Beberapa rawi ini meriwayatkan hadits dari jalan:
  • dari Ibnul Mubarak (Tsiqoh Imam , perawi kitab 6 dan ahmad serta Darimi)
  • dari Sulaiman At Taimi (Tsiqoh , perawi kitab 6 plus Ahmad dan Darimi)
  • dari Abu Utsman -bukan An Nahdi- (Ibnu Madini =majhul tapi Di tsiqohkan Ibnu Hibban, merupakan perawi Abu daud 1 hadist, nasai 1 hadist, Ibnu Majah 1 Hadist, Ahmad 2 hadist)
  • dari Bapaknya : (majhul sama seperti Abu Utsman, merupakan perawi Abu daud 1 hadist, nasai 1 hadist, Ibnu Majah 1 Hadist, Ahmad 2 hadist)
  • dari Ma'qil bin Yasar: ( sahabat)
Itulah para rawi hadits ini.

SIAPAKAH YANG BERHAK MENGHUKUMI DERAJAT HADITSNYA?
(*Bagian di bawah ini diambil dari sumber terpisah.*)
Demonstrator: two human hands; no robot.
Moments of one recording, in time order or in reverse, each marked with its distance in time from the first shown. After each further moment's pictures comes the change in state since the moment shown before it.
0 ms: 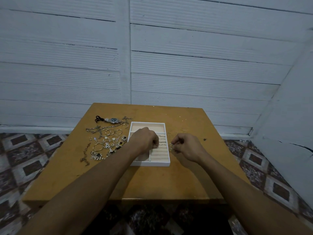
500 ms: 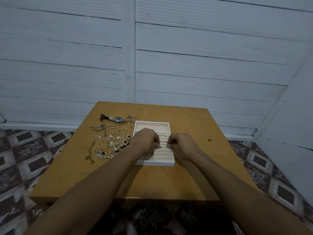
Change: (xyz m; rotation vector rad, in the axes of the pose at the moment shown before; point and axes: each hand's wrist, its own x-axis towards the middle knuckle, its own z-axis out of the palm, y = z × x) left_hand -0.006 -0.007 0.004 -0.106 0.046 -0.109; right_hand 0.013 -0.019 0.021 -0.331 -0.052 -0.155
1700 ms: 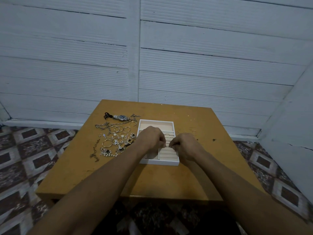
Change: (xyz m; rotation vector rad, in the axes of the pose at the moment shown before) left_hand 0.004 -0.001 -0.001 -0.015 -0.018 0.024; right_hand 0.008 0.001 0.007 -0.125 -0.067 -0.034
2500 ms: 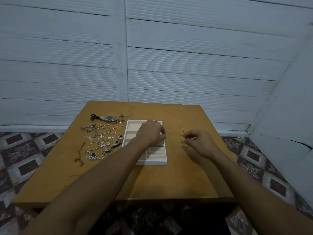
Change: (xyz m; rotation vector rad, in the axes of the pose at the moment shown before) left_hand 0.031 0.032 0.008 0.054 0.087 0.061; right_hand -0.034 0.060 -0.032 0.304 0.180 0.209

Menghukumi suatu hadits shahih atau dhoif pastinya bukan hal yang mudah yang bisa dilakukan oleh siapa saja. Beberapa pihak amat bermudah-mudah menggelari beberapa orang dengan gelar “al muhaddits”. Atau bahkan lebih dari itu, ada yang dengan sengaja menjuluki tokoh tertentu dengan sebutan “muhaddits abad ini”, padahal yang bersangkutan tidak memiliki periwayatan, tidak menyimak hadits dari para perawi dan muhadditsun sebelumnya, atau mungkin hanya memperoleh ijazah dalam kitab-kitab tertentu saja.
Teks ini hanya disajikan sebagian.